#### Aim of the task
Would you copy out the following entries exactly, without any of the pictures?

#### Available data

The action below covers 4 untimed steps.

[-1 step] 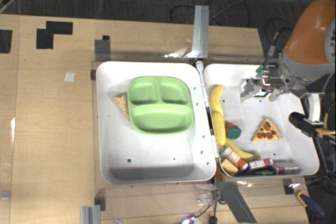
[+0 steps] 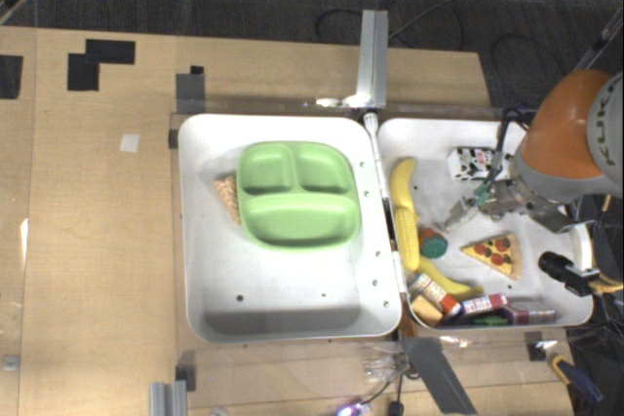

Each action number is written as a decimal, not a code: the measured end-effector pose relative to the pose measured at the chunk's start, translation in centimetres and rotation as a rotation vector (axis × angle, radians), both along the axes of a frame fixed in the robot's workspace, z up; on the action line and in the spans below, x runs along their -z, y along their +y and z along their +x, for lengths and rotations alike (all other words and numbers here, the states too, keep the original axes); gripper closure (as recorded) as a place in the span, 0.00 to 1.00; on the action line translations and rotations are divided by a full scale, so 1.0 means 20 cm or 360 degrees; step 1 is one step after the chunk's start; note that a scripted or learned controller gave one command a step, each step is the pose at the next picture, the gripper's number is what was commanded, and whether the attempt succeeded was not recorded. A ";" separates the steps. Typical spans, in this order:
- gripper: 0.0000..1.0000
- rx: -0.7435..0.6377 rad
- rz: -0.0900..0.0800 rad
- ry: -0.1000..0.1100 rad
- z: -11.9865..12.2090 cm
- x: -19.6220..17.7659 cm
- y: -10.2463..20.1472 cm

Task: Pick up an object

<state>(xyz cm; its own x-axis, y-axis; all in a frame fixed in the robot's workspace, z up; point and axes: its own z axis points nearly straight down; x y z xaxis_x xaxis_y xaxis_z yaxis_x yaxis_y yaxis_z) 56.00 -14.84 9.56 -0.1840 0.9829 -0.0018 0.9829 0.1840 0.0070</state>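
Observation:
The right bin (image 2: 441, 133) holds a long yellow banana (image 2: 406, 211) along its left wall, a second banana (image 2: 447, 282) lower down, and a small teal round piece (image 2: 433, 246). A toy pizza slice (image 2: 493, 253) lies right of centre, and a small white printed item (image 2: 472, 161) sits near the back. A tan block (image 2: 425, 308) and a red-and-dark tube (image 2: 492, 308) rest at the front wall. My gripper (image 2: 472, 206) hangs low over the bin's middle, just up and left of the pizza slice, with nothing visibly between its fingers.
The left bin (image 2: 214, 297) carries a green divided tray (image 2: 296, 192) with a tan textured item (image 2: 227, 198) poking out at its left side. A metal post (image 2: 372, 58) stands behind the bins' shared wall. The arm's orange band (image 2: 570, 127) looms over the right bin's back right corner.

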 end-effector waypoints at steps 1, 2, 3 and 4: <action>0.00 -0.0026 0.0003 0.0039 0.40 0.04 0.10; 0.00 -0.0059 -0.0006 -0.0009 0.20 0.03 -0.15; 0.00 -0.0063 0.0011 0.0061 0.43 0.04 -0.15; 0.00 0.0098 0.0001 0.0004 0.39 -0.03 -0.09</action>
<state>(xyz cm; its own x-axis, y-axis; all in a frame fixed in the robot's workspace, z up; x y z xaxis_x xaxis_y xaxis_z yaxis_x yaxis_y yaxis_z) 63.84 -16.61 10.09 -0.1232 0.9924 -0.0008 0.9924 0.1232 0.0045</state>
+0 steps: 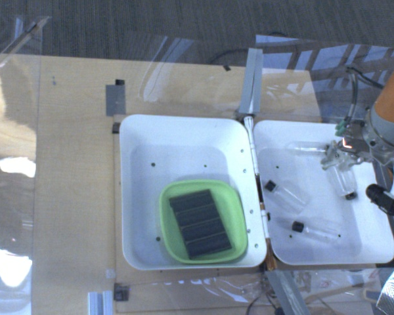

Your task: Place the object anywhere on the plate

#### Response area
The action below covers 4 untimed steps.

[-1 step] 
[+0 steps] 

Each action number is written as a decimal, not a code: the measured end-effector pose relative to the pose measured at the chunk's start, translation in centimetres and rotation as a rotation vector (axis × angle, radians), both along the axes of a frame fixed in the robot's workspace, z up; on the action line and in the spans below, x runs along their -z, y along their +y and z along their +x, for lengths and rotations alike (all other words and numbers here, the states too, keep the original axes); gripper closure (as recorded) as a place in the span, 0.00 to 1.00; on the action line translations and rotations are divided by a full scale, so 1.0 means 20 cm or 360 degrees; step 1 is one step after the chunk's start; note that a scripted or learned controller gave one command a step, each step is the pose at the next picture, the gripper's number is what was commanded, and whether the attempt succeeded was not recorded. A ";" separates the steps. Typical spans, in this order:
- gripper: 0.0000..1.0000
- rx: -0.7435..0.6377 rad
- rz: -0.0900..0.0800 rad
- ry: -0.1000..0.1100 rad
- z: -11.9865..12.2090 cm
- x: -19.6220..17.7659 cm
- y: -10.2463..20.1472 cm

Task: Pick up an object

<state>(xyz cm; its own x-axis, y-axis; all in a frame fixed in the robot's workspace, z up; point and axes: its own z axis points nearly straight down; x y z xaxis_x xaxis_y xaxis_z yaxis_x yaxis_y yaxis_z) 56.00 -14.84 9.56 -0.1840 0.9829 -0.0018 0.9829 0.1840 0.0070</state>
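Observation:
The right bin (image 2: 441, 133) holds a long yellow banana (image 2: 406, 211) along its left wall, a second banana (image 2: 447, 282) lower down, and a small teal round piece (image 2: 433, 246). A toy pizza slice (image 2: 493, 253) lies right of centre, and a small white printed item (image 2: 472, 161) sits near the back. A tan block (image 2: 425, 308) and a red-and-dark tube (image 2: 492, 308) rest at the front wall. My gripper (image 2: 472, 206) hangs low over the bin's middle, just up and left of the pizza slice, with nothing visibly between its fingers.
The left bin (image 2: 214, 297) carries a green divided tray (image 2: 296, 192) with a tan textured item (image 2: 227, 198) poking out at its left side. A metal post (image 2: 372, 58) stands behind the bins' shared wall. The arm's orange band (image 2: 570, 127) looms over the right bin's back right corner.
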
 end-effector waypoints at steps 1, 2, 3 and 4: <action>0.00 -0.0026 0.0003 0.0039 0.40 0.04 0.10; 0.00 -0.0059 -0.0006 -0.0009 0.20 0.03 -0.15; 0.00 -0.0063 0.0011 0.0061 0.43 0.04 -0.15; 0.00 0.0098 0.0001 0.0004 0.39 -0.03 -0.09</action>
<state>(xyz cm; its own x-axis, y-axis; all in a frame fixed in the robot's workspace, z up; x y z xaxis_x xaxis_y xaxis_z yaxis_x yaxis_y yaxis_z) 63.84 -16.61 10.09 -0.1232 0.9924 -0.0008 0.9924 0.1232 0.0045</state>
+0 steps: 

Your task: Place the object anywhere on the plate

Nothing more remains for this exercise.